Still, the growing list of countries in which the syndrome is appearing makes Stoltz wonder if the Russians have sold or shared the technology with other nations, too, if that is what’s at work here. “In Vienna, there were a lot of incidents surrounding Iranian nuclear negotiations there. Now, in Vietnam, we are seeing it potentially target Vice-President Harris’s delegation at a critical time for geopolitics in Asia and that country” where both China and the US are vying for influence. (Harris delayed but did not cancel her trip as investigations into possible cases of the syndrome in Hanoi continue. But China’s top diplomat used the opening to swoop in and pledge 2 million vaccine doses for Vietnam). “It makes me think perhaps the Chinese and the Iranians have got their hands on this tech too and are looking to disrupt things themselves,” Stoltz says.
But what would be the point of such attacks?
Even if there is some ongoing medical damage from the syndrome, it’s hardly a sniper bullet, Stoltz says. “It can seem like it’s just a nuisance. But that does fit with the Russian [GRU] MO. They are the wreckers, the agents of chaos.”
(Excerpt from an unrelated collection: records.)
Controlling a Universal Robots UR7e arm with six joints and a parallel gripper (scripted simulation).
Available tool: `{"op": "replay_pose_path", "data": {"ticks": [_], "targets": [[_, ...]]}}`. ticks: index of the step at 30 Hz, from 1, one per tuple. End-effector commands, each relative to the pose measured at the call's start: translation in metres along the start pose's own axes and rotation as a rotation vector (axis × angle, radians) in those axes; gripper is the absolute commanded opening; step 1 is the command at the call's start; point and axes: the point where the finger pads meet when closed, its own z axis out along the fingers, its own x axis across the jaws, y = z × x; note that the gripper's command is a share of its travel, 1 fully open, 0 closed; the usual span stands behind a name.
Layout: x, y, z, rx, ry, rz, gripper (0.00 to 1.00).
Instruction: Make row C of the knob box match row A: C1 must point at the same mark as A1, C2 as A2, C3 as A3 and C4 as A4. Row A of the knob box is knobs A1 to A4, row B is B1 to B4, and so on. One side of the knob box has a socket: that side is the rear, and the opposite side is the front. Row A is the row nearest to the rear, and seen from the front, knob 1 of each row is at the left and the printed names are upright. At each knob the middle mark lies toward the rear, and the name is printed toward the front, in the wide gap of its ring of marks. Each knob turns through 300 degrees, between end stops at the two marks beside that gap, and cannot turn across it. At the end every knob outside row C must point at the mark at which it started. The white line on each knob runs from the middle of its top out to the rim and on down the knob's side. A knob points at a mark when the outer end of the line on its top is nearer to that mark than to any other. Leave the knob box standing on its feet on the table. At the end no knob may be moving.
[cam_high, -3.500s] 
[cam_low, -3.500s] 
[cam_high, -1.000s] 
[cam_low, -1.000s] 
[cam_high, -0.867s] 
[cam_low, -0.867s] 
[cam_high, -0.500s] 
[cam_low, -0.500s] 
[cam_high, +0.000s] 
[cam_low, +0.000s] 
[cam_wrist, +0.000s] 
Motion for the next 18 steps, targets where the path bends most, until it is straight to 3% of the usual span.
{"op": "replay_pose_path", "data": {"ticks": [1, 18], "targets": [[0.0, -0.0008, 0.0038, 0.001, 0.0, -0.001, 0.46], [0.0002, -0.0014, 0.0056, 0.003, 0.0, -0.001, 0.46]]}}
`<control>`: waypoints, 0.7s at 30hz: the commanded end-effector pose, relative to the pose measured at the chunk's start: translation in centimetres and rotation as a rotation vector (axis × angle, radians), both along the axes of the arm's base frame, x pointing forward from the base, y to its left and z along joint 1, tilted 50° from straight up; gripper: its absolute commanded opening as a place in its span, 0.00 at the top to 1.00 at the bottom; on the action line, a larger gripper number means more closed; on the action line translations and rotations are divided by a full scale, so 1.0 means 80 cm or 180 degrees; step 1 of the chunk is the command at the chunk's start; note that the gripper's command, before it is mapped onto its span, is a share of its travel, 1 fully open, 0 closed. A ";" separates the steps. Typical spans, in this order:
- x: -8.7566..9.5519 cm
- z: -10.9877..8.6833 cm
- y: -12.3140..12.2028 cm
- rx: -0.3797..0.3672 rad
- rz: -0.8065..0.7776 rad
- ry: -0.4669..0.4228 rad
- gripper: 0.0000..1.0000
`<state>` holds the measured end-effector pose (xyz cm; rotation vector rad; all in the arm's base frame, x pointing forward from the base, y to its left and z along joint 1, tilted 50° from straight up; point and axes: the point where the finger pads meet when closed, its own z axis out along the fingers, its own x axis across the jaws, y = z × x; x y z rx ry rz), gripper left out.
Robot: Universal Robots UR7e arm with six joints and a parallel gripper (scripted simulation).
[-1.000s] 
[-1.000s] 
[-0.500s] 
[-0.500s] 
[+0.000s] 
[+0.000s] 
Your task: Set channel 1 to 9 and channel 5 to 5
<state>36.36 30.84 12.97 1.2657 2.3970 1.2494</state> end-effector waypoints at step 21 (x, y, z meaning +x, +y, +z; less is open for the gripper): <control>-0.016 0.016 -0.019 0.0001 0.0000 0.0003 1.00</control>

Politics and diplomacy are inherently human activities, he says, relying on people meeting, on careful negotiation, and skilled staff. “So by creating a device or even stories of a device like this that could sow anxiety among the intelligence community and diplomats, it could disrupt important negotiations. And if people are getting horrific headaches for days or weeks on end, you could undermine the ability of an entire embassy office to do their job properly.”
Is it changing diplomacy?
Diplomats are generally afforded protection in foreign lands, although they are the regular target of surveillance and, sometimes, sabotage. Stoltz says the attacks, if that is what they are, seem quite brazen. Embassy staff have been recalled over many of the cases so far. After the original Havana incidents, the US also issued a travel warning saying its diplomats had experienced “targeted attacks” and expelled Cuban diplomats from Washington. Responses have since softened somewhat. When US officials were evacuated following cases at their Guangzhou consulate in China in 2018, then secretary of state Mike Pompeo said it seemed to be the same syndrome as Cuba but labelled them “health incidents”, not attacks.
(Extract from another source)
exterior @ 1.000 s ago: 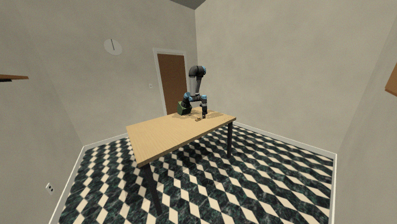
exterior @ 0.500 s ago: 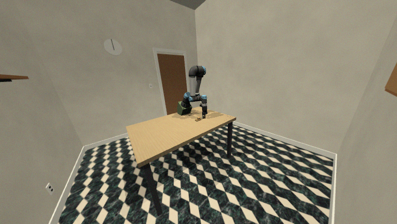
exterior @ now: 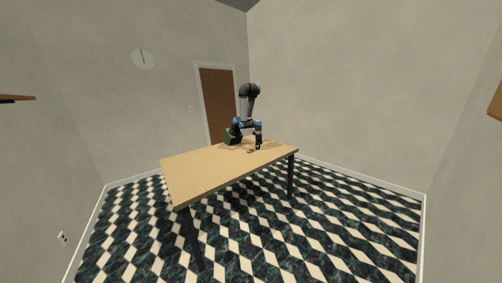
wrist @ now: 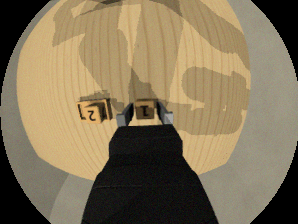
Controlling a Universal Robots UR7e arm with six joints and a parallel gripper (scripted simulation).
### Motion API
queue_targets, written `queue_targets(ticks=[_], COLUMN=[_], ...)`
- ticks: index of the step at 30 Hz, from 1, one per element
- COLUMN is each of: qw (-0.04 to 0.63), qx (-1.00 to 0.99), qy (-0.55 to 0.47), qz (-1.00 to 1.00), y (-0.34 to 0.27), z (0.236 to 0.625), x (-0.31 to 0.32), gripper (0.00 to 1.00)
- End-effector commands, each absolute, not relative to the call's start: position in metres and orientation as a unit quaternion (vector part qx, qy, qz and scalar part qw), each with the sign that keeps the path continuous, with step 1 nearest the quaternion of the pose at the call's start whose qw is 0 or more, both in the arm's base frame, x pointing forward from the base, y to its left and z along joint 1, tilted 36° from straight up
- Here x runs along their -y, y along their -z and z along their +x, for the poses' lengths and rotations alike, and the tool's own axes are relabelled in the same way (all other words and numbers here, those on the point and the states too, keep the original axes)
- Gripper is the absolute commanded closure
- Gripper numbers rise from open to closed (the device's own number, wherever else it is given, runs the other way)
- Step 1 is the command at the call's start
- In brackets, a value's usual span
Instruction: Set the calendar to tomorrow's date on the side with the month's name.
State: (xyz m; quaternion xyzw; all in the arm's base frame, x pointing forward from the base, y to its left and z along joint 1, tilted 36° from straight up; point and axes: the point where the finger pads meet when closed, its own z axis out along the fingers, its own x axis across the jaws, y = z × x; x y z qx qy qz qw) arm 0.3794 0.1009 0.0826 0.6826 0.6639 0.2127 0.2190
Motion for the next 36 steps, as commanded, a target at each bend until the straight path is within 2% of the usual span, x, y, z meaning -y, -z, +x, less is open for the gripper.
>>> queue_targets(ticks=[1,36], qw=[0.219,0.219], qx=[-0.664,-0.664], qy=[-0.213,-0.213], qz=[0.682,0.682], y=[-0.083,-0.105], z=[0.380,0.364], x=[-0.101,-0.101], gripper=[0.10,0.10])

Still, if the incidents continue, causing perhaps ongoing harm to embassy staff, Stoltz says they could risk escalation in a number of ways. “Someone like the US could decide to treat it as a physical attack on their diplomats. Even targeting the Vice-President’s visit does start to get pretty close to the edge of that line.”
Or there could be some tit-for-tat use of similar technologies. “But the West has been pretty disciplined in not stooping to Russia’s level when it comes to things like biochemical weapons [and poisonings]. I sometimes think [Russia] would like nothing more than to drag us down into the mud with them.”
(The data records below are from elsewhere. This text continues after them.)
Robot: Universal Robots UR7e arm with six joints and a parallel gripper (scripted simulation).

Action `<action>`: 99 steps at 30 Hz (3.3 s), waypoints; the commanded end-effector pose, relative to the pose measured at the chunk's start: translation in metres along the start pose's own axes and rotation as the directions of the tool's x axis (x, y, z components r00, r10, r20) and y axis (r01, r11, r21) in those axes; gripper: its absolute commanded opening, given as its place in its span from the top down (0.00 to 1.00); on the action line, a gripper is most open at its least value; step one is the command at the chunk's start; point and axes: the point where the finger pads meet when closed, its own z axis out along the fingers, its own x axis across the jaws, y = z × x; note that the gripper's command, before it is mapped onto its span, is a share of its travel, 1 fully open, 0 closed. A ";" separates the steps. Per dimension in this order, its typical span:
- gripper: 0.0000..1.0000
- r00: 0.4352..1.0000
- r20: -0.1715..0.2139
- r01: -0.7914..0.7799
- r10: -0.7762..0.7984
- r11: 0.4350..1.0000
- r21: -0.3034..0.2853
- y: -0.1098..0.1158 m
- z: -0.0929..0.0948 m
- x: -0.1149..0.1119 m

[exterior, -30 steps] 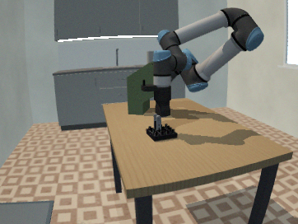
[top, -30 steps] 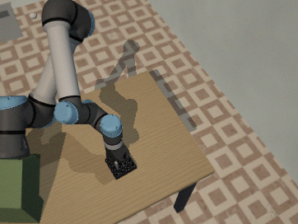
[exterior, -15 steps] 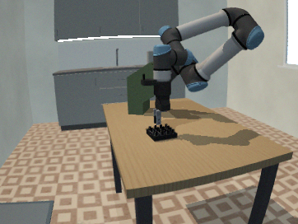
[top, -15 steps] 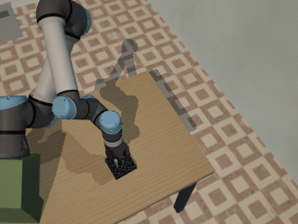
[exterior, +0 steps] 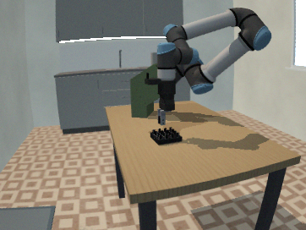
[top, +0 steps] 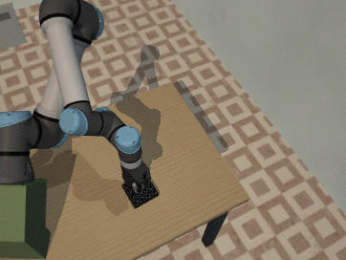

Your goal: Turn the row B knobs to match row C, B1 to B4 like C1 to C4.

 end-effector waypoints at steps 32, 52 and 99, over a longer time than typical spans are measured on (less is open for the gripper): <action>0.00 1.000 0.000 0.000 0.000 1.000 0.001 0.000 -0.101 0.000; 0.00 1.000 0.000 0.000 0.000 1.000 0.001 0.000 -0.115 0.000; 0.00 1.000 0.000 0.000 0.000 1.000 0.001 0.000 -0.115 0.000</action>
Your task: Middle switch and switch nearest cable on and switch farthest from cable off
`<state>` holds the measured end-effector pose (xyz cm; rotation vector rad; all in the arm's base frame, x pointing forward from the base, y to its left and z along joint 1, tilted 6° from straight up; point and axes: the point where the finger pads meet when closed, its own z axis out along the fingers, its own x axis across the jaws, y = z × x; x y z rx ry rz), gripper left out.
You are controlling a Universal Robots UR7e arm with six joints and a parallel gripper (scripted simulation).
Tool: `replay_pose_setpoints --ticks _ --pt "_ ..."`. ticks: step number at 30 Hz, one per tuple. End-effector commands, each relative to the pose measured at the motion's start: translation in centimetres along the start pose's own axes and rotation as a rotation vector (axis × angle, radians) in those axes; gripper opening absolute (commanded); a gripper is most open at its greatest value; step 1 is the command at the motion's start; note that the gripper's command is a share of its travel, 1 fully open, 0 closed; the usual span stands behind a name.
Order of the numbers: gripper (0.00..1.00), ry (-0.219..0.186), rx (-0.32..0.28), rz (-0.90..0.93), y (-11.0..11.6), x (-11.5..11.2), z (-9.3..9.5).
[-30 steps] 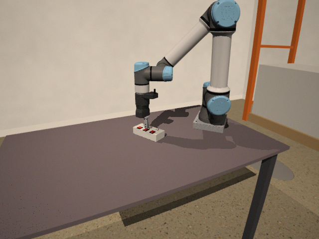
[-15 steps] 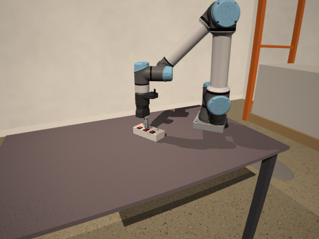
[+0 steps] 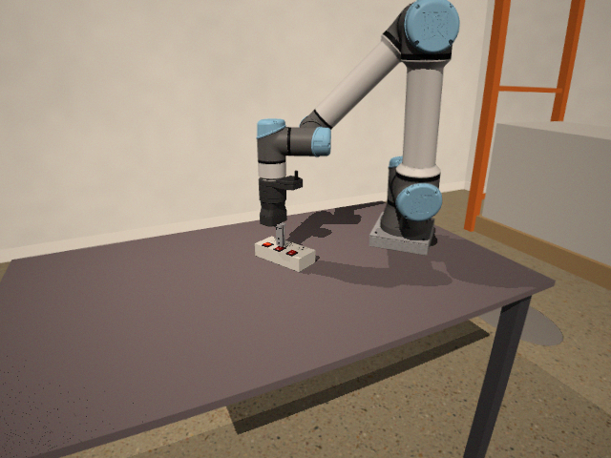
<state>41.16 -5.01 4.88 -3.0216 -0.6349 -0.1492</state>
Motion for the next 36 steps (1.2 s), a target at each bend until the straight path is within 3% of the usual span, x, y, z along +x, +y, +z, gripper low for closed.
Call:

Still, Galliott doesn’t think the consequences so far have strayed far outside the usual back-and-forth of “the game”, as espionage and sabotage among nation states is called. Hostilities between the US, China and Russia are already high, he says, and “diplomats”, often themselves spies, are trained to handle a range of threats including the biological.
“Let’s just say that they probably have bigger worries.”